Thirty eight years ago, aged eleven, I was discharged after a week in hospital. I was sent home with a glass syringe, a plastic tub and a bottle of surgical spirit to store the syringe, five reusable needles (a year's supply), a couple of bottles of insulin and a chemistry set.
I had been diagnosed with juvenile onset diabetes, later called insulin dependent diabetes and now known as type 1 diabetes. Simply put, my body had ceased to make any insulin and so I could no longer control my blood sugar. The treatment was to inject insulin refined from the pancreases of cows. The chemistry set was so that I could determine whether I was injecting the right amount of insulin. It contained a test tube, an eye dropper and a bottle of tablets containing caustic soda and copper sulphate. Five drops of urine, ten drops of water, then drop a tablet in the tube and wait 30 seconds while it fizzed and turned the liquid a colour between blue (no sugar: good) and bright orange (2% sugar: bad). The value was recorded in a notebook to show the consultant at the six monthly appointments. Although it is almost forty years ago, I remember my book was littered with 1% and 2% readings.
Just think about this: regularly, 2% of my urine was sugar. If a teaspoon holds about 4g of sugar, and a mug of tea is about 200ml, a mug of tea with a teaspoon of sugar is about 2% sugar. On a regular basis, my urine was as sweet as your tea*. (Diabetes mellitus comes from the Greek word diabetes meaning siphon - to pass through - and the Latin word mellitus meaning honeyed or sweet, in other words sweet urine.)
To get that sweet, empirical measurements show that on average my blood sugar would have to be about 12 mmol/l and this is about double the recommended level for a diabetic. The urine tests gave results up to 2%, so when I got the bright orange result it mean that the concentration of sugar in my urine was 2% or more. Since the test didn't show a value higher than 2% I have no way of knowing how high my urine sugar really got. (In fact, I now know that I could have repeated the test with two drops of urine rather than five, and this could have measured up to 5% of sugar.) I was also prescribed urine dipsticks to test for ketones. Ketonuria occurs when the body breaks down amino acids to get energy rather than glucose, and in a diabetic this can occur when blood sugar is over 15 mmol/l (due to too little insulin). From memory, I occasionally detected ketones, so my blood sugar was likely to be three times or more the recommended level.
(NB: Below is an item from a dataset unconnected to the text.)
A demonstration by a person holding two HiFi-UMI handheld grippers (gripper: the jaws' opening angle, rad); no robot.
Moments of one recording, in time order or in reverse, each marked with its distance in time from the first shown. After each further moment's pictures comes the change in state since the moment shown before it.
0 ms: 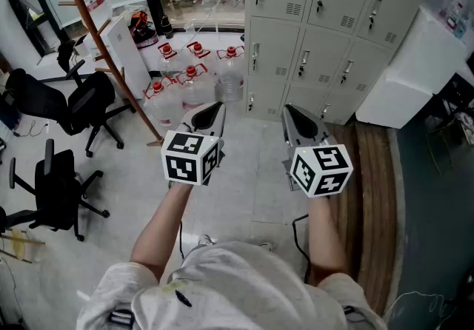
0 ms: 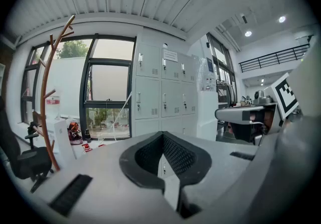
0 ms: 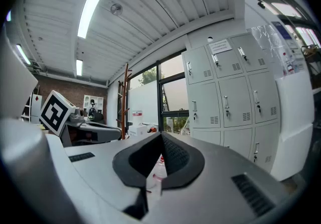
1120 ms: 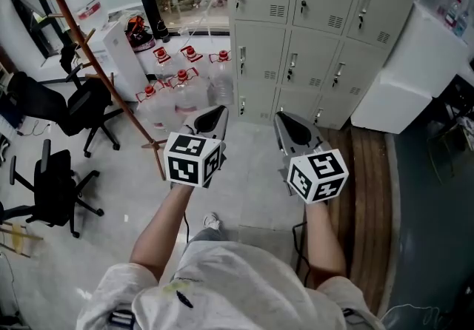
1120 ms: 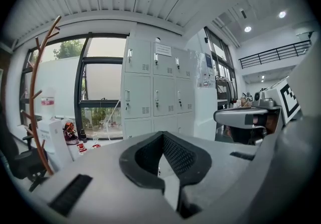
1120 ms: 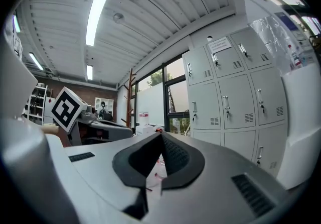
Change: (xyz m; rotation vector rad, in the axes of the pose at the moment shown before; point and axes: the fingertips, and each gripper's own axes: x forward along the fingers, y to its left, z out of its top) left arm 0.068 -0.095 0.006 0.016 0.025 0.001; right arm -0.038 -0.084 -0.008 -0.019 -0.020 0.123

The problem with urine testing is that it is hours after the fact. My bladder could have several hours of urine (eight, for the early morning pee) and hence my blood sugar could be high for all of this time. Worse, four decades ago, there was not the concept of taking an adjustment dose of insulin to correct a bad result. Re-usable needles meant that injecting was an unbearable pain, and blunt needles (and the impure animal insulin) affected the injection sites (scarring and fat loss) so it was always best to have as few injections as possible. For the first ten years I had two injections a day: one before breakfast and another before dinner. Consequently, without an adjustment dose, a high urine test could mean a high blood sugar for at least half a day. Controlling blood sugar in the 70s and 80s was not easy.
These days diabetics have finger prick blood testing monitors, so we can instantaneously test blood sugar, we also have insulin pens that can accurately deliver small adjustment doses of insulin and (the most significant innovation) we have sharp needles. Controlling blood sugar, though easier, is still not easy because injected insulin does not act immediately, and (depending on the type of insulin) it may continue to affect blood sugar for a couple of hours. Further, some foods are digested quicker than others and hence affect blood sugar in different ways. Managing diabetes is always a case of finding out what works and then sticking with it. Change is the worst word in a diabetic's life.
In my next blog I will describe the issues with the controlling diabetes using finger-prick blood glucose tests, and what could be done to improve the situation.
[*] This is all very approximate, but figure 1 in this paper suggests that 2% Clinitest represents between 2.5g and 4.5g (say about 3g) in 100ml of urine, which means my urine was as sweet as one and a half teaspoons of sugar in a mug of tea.